(Description of the task): Reproduce exactly the first line of the material below and every line after it, ending with the line that contains "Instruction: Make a". No pictures should be copied.

(Data section):
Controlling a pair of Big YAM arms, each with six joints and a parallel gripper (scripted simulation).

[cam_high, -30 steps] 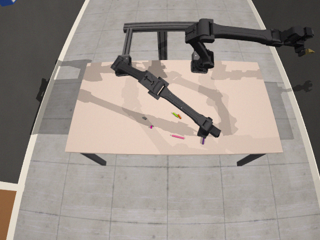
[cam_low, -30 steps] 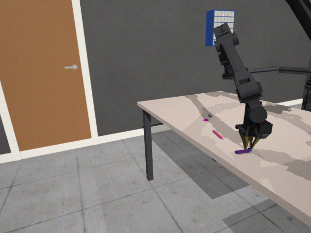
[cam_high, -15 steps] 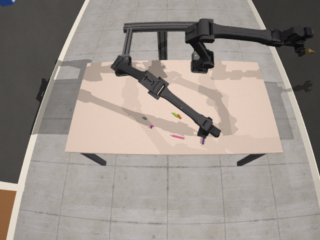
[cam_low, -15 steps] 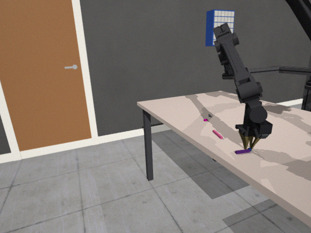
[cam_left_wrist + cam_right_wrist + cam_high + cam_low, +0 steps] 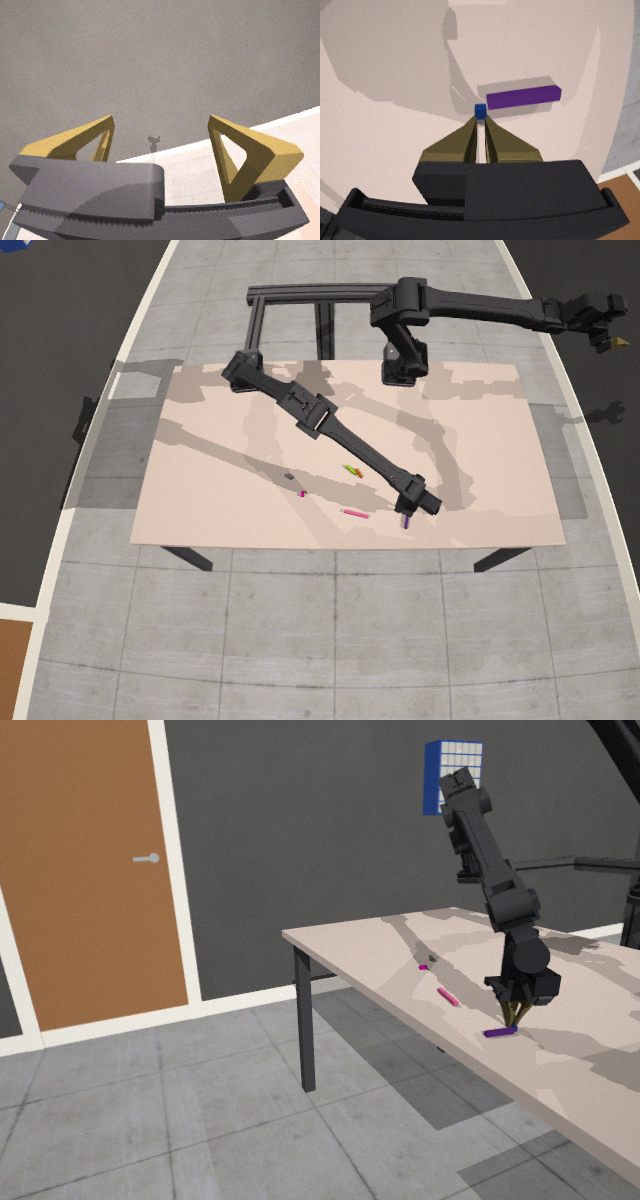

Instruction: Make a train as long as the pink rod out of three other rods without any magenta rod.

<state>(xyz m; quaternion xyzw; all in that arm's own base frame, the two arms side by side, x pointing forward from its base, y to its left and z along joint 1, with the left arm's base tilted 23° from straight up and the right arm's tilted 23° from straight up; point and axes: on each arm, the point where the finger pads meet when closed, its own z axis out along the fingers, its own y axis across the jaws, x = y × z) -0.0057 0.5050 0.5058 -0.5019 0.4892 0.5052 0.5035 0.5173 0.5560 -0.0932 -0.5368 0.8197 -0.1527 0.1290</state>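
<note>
My right hand is 10 mm short of the blue rod and 10 mm to the right of it. The rest, counted from my right hand: purple rod (40 mm ahead, 10 mm to the left); then pink rod (10 mm ahead, 170 mm to the right); then orange rod (160 mm behind, 150 mm to the right).
</note>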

(Completed exercise):
Controlling a pair of Big YAM arms, each with six joints and a parallel gripper (scripted simulation).

[cam_high, -30 steps] 
[cam_low, -30 steps] 
[cam_high, -15 steps] 
[cam_low, -15 steps] 
[cam_left_wrist + cam_right_wrist + cam_high + cam_low, +0 steps] 

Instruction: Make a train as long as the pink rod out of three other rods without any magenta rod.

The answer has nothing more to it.